Article 7 the company shall arrange at least one meeting between independent directors and the annual audit CPA after the annual audit CPA issues the preliminary audit opinion and before the board meeting is held to review the annual report, so as to communicate the problems found in the audit process, including but not limited to the following contents:

(I) the operating performance of the company, including the year-on-year changes of main business income, main business profit and net profit, the reasons for the changes and the composition of non recurring profits and losses;

(II) composition of the company’s assets and major changes;

(III) major changes in the company’s various expenses, income tax and other financial data;

(IV) operation and performance of the company’s main holding companies and joint-stock companies;

(V) integrity and independence of the company’s assets;

(VI) whether the use and management of the raised funds are consistent with the planned progress and income;

(VII) the implementation of major investment projects, whether they have reached the expected progress and income;

(VIII) operation of the company’s internal control;

(IX) the implementation of related party transactions and the acquisition and sale of assets;

(x) problems found in the audit and progress of other major matters.

Independent directors shall perform the duties of meeting, and the meeting shall have written records and signatures of the parties.

Article 8 independent directors shall pay close attention to the information confidentiality during the preparation of the company’s annual report, and strictly prevent the disclosure of insider information, insider trading and other illegal acts.

Article 9 before convening the board of directors to review the annual report, independent directors shall review the adequacy of the procedures, necessary documents and materials and information that can make reasonable and accurate judgments.
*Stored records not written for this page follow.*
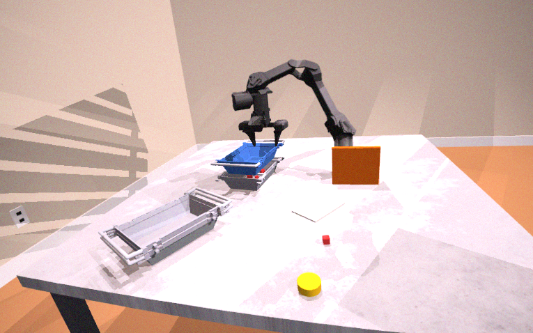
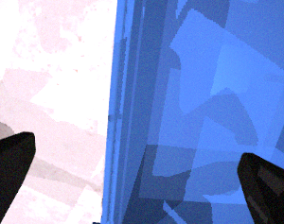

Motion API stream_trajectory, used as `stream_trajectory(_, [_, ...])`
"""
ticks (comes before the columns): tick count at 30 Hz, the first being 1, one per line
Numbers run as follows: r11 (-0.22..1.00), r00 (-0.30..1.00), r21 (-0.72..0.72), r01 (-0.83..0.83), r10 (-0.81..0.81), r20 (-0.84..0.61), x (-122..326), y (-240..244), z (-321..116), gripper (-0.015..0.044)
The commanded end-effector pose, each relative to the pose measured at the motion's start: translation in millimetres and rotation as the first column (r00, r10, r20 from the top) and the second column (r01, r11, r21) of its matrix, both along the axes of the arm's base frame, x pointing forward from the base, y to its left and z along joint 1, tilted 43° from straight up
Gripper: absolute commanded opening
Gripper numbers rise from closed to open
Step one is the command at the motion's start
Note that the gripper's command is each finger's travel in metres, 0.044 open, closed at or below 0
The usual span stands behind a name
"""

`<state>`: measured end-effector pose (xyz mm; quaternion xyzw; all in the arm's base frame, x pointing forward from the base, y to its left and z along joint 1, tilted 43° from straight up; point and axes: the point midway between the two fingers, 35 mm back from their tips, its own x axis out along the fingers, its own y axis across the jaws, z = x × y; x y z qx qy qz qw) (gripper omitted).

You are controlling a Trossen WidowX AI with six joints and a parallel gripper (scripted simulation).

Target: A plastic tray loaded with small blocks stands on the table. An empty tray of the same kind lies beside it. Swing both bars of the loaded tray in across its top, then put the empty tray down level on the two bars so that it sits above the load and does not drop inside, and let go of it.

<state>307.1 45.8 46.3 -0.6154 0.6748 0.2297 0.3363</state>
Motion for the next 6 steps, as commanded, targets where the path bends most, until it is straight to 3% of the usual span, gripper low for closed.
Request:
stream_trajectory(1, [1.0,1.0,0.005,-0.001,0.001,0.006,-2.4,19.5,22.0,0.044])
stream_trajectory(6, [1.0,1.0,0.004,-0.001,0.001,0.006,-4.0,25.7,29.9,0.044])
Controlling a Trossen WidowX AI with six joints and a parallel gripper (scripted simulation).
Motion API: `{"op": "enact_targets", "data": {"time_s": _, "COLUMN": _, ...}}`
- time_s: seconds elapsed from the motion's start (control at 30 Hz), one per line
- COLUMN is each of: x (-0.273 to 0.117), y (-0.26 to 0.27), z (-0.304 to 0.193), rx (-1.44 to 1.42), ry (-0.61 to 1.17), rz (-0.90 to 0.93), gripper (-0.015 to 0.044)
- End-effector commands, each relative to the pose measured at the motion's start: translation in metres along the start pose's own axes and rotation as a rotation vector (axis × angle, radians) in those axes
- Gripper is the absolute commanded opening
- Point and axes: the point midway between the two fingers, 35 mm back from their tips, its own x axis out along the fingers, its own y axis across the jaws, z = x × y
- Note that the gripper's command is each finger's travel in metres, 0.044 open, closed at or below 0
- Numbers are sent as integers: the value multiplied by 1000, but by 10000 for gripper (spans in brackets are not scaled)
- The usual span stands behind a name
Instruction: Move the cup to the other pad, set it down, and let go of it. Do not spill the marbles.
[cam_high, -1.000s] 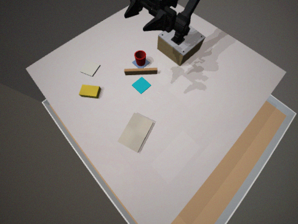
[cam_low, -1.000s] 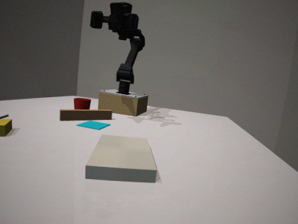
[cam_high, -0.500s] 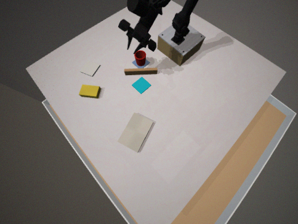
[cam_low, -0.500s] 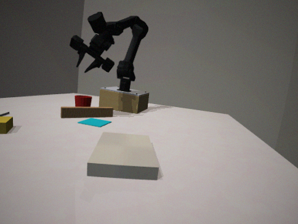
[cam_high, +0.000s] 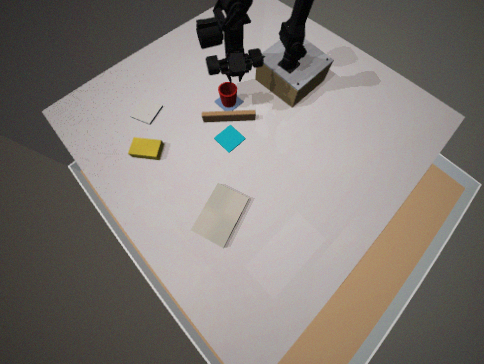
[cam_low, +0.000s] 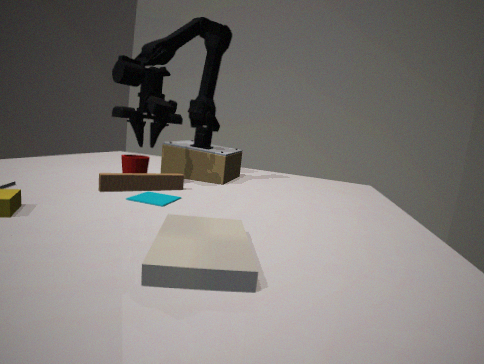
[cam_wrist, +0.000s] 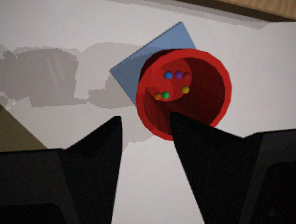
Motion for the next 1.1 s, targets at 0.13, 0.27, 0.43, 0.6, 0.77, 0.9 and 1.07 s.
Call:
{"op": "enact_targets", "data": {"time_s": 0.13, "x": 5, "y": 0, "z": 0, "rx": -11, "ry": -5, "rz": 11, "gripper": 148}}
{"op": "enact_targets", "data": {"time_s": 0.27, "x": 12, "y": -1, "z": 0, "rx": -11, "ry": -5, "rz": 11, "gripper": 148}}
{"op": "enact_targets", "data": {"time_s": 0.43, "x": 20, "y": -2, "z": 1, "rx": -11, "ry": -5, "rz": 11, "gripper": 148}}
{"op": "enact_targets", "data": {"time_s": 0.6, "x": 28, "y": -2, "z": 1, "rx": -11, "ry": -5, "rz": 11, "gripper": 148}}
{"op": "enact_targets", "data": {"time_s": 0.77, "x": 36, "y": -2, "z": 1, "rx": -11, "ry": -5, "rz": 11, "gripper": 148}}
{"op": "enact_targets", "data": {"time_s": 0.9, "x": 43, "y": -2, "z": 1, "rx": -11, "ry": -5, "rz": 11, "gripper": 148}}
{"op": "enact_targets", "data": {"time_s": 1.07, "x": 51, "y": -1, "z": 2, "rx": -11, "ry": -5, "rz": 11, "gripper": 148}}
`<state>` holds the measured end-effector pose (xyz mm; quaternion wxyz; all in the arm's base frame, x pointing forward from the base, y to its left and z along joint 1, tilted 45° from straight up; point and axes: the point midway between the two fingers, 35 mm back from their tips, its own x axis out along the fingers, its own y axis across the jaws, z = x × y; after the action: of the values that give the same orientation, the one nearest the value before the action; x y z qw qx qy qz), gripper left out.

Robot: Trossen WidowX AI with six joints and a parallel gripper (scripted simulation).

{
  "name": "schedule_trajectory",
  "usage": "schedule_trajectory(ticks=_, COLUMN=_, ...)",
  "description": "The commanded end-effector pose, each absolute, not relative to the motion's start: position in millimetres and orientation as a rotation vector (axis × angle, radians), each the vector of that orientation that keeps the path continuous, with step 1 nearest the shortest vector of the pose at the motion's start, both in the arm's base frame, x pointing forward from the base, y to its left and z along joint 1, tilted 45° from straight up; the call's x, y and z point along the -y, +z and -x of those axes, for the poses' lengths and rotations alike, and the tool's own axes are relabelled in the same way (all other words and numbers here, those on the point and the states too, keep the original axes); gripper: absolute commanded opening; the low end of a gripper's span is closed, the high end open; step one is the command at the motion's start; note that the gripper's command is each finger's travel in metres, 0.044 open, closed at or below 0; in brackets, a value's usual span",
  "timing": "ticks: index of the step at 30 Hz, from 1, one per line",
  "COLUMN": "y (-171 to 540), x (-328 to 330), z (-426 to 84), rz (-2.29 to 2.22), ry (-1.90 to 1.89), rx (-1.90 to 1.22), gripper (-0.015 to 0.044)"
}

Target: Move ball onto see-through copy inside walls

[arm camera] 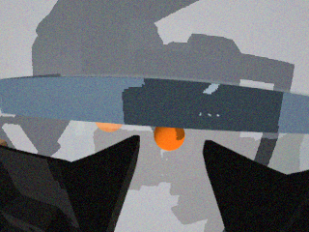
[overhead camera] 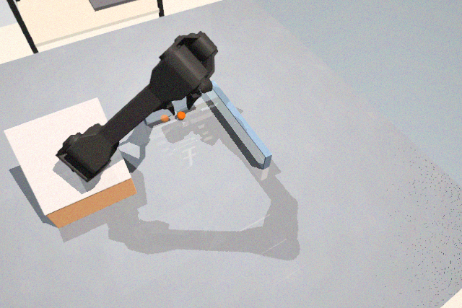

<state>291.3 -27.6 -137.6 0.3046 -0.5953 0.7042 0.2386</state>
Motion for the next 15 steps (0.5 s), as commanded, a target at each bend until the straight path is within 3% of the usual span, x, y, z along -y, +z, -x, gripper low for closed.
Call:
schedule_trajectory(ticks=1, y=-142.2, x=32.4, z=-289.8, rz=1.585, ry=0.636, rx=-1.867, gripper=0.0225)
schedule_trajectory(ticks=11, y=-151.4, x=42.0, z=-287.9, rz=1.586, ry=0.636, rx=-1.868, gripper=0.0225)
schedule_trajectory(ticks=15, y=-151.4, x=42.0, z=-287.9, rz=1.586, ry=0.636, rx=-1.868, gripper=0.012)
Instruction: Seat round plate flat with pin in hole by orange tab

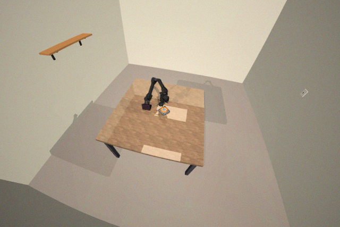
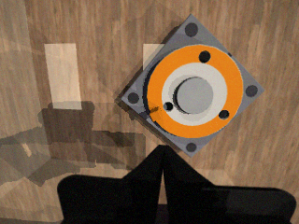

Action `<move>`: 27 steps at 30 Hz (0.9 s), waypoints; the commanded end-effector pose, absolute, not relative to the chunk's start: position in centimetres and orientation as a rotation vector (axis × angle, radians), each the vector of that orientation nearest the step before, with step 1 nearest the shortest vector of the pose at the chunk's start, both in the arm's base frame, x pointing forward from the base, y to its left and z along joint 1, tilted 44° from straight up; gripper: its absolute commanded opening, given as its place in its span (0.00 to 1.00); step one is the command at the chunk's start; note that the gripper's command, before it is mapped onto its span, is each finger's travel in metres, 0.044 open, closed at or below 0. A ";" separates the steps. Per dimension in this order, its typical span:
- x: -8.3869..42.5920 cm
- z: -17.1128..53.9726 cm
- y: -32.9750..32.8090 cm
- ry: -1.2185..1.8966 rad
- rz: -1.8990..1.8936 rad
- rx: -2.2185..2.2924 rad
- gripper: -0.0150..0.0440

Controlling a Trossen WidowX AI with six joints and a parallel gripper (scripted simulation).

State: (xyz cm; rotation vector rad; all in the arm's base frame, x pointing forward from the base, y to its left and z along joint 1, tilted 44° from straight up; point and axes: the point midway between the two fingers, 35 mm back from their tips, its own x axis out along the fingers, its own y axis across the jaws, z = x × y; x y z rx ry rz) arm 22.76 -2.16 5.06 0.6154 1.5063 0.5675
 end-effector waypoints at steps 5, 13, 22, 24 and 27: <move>22.8 2.9 -0.1 1.505 0.577 0.626 0.25; 22.8 1.7 1.1 1.505 0.579 0.627 0.25; 23.8 2.3 1.8 1.504 0.580 0.627 0.25; 24.0 2.4 1.9 1.504 0.580 0.627 0.25; 24.3 2.6 2.0 1.504 0.580 0.627 0.25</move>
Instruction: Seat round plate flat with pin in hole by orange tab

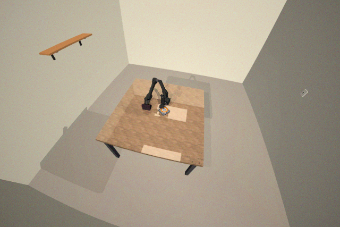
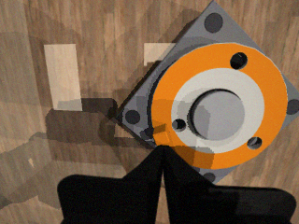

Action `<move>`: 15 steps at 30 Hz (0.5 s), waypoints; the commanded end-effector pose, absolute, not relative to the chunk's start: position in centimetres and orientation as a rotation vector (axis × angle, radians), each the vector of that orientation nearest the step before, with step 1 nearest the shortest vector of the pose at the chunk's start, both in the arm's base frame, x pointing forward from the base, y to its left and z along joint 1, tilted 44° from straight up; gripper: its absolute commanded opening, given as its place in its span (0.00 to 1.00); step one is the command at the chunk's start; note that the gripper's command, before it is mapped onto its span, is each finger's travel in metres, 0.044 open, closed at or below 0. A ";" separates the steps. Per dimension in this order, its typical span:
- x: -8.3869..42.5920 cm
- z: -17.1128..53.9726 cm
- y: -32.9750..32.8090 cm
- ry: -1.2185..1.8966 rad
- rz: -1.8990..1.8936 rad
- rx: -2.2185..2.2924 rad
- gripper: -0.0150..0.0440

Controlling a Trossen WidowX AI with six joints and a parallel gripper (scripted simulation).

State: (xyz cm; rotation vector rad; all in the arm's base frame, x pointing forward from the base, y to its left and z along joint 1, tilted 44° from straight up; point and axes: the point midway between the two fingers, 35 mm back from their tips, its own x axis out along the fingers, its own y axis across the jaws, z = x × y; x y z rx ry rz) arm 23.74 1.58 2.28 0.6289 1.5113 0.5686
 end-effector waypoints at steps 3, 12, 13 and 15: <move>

If it is found that it is inconsistent with the relevant provisions on the convening of the board of directors or the judgment basis is insufficient, the independent directors shall put forward opinions on supplementing, rectifying and delaying the convening of the board of directors. If the opinions of the independent director are not adopted, the independent director may refuse to attend the board of directors and require the company to disclose the situation and reasons for his failure to attend the board of directors. The company shall disclose the situation and reasons for the non attendance of independent directors at the board of directors in the announcement of the resolution of the board of directors.

Article 10 independent directors shall sign written confirmation opinions on the annual report. If the independent directors cannot guarantee the authenticity, accuracy and completeness of the annual report or have objections, they shall state the reasons and express their opinions and disclose them.

Article 11 If independent directors have objections to the specific matters of the company’s annual report, with the consent of all independent directors, they can independently hire external audit institutions and consulting institutions to audit and consult the specific matters of the company, and the relevant expenses incurred shall be borne by the company.

Article 12 the Secretary of the board of directors and the person in charge of finance of the company shall be responsible for coordinating the communication between the independent directors and the management of the company. The company shall create necessary conditions for the independent directors to perform their duties in the process of preparing the annual report.

Chapter III supplementary provisions

Article 13 for matters not covered in this system, the independent directors of the company shall implement in accordance with relevant laws, administrative regulations, departmental rules, normative documents and the articles of association.

Article 14 the system shall be interpreted and revised by the board of directors of the company.

Article 15 this system shall come into force and be implemented from the date of deliberation and adoption by the board of directors.